On the street, Henri was waiting. She didn't want to deal with Henri.
But Henri looked right past them, as if they weren't there.
“We should find a place to stay,” David said.
They walked down the street, towards the main street where Henri's place was. “I know a place,” David said. “In Dedale. I've stayed there before.
“We'll be safe,” he said.
15
Hegira
At night, with Mayla asleep in the other bed, David thought about Meph. Somebody would be taking care of the kitten, maybe Santos. A lot of the fish jocks had kept an eye on Meph and fed him scraps. But he had let Meph down; Meph had depended on him, and once more he hadn't been responsible.
During the day, he and Mayla watched the vid and waited until Saturday. The only time they left the room was to get cheap take-out food.
They talked about the deal. “How do we know that the documents will work?” Mayla said.
David shrugged.
“Why should they even bother to make them work?” she said. “All they have to do is give us something that makes us happy, and we go to the port and get arrested. They have their money, we are out of their hair.”

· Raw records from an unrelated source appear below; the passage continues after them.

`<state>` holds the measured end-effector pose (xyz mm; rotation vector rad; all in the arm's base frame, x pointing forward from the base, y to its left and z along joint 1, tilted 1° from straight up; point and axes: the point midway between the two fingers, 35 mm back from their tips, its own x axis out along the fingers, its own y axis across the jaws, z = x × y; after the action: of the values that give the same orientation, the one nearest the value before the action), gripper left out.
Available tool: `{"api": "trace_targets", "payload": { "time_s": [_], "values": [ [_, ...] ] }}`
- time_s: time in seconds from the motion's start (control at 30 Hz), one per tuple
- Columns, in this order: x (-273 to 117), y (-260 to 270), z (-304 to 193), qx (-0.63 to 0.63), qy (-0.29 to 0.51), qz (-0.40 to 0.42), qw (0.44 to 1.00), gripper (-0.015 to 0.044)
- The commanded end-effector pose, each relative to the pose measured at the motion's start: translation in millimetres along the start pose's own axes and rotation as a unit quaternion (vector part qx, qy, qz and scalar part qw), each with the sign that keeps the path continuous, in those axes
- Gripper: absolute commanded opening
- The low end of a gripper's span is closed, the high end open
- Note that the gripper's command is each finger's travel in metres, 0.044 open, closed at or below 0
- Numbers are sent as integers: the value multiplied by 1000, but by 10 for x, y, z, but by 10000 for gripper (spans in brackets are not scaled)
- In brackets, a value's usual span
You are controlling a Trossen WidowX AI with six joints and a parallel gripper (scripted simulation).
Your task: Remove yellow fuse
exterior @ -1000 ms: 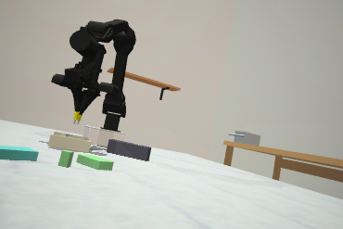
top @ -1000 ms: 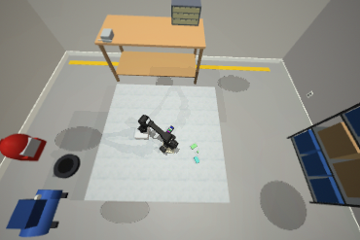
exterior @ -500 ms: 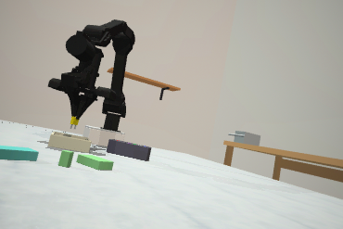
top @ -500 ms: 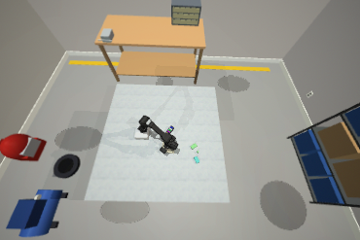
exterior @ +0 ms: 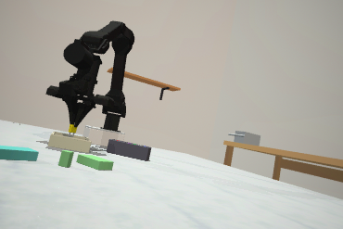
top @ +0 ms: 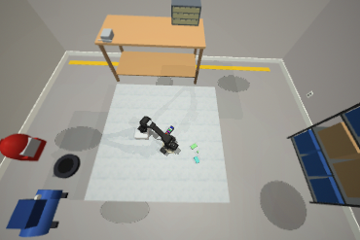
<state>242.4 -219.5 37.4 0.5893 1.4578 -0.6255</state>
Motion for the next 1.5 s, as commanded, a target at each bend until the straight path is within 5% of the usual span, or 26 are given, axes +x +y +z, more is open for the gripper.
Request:
{"api": "trace_targets", "payload": {
  "time_s": [0.0,0.4,0.53,1.47],
  "values": [
    [0,0,0,0,0,0,1000,26],
    [-29,0,1,0,0,0,1000,330],
    [-373,1,-12,-1,2,1,1000,330],
    [-371,-2,-8,-1,1,0,1000,330]
  ]
}}
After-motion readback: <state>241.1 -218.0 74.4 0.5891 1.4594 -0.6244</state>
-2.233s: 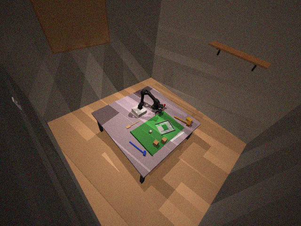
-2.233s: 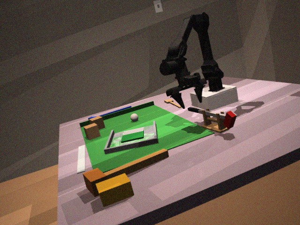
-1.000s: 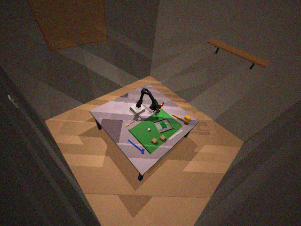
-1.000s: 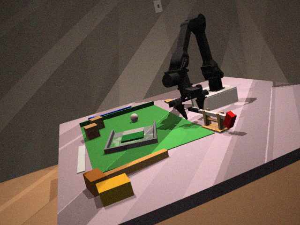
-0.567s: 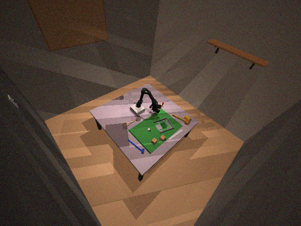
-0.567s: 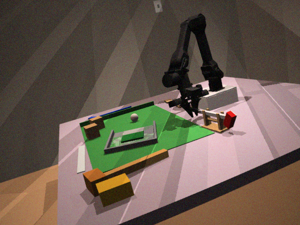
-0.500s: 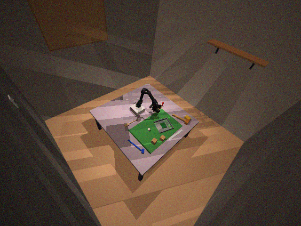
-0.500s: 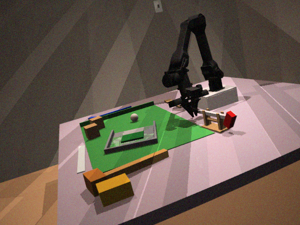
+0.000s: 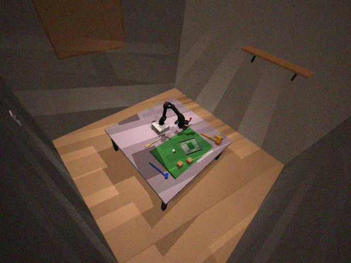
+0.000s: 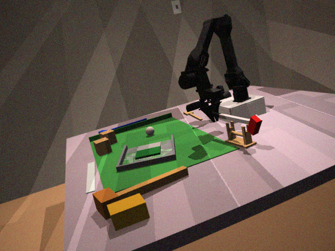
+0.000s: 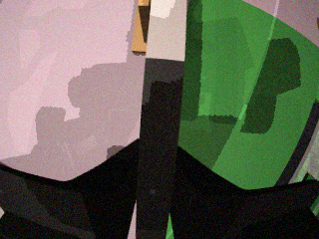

It was something he didn't want to think about. Being at the port, handing over the documents and having blue and whites everywhere because the documents were just bits of plastic, pieces of paper, just nothing, without the information to fool the systems. He remembered the man in the casino, remembered him saying, “It's a mistake.” He didn't want to be the one saying that.
“What can we do?” David said.
Mayla chewed on her thumbnail. “Arrange that they don't get their money until we get out of the country.”
“How?” he said.
“Give the money to someone else. Then we call the person who has the money and they make the payment.”
“And who will make this payment?” he pointed out. “Santos? Patel? Lemile? Henri?”
“Tim Bennet,” she said.
“No,” he said. “That is crazy.”
“Yes,” she said. “We should get in touch with Henri. Tell him we have to renegotiate. If they refuse, we can tell if the documents were phony or not.”
“You are risking Tim Bennet,” David pointed out. “Besides, maybe he is not even in the country, maybe he has left.”
“Not Tim,” she said. “Tim won't leave until he has to. Tim doesn't act, he reacts.”
David shook his head. “You cannot do that to someone. You cannot get him in trouble.”
She wasn't listening.
“It is not responsible,” he said. Which sounded stupid. Besides, she had grown up exploiting people, her family had servants. She couldn't help it, she thought of people as hired.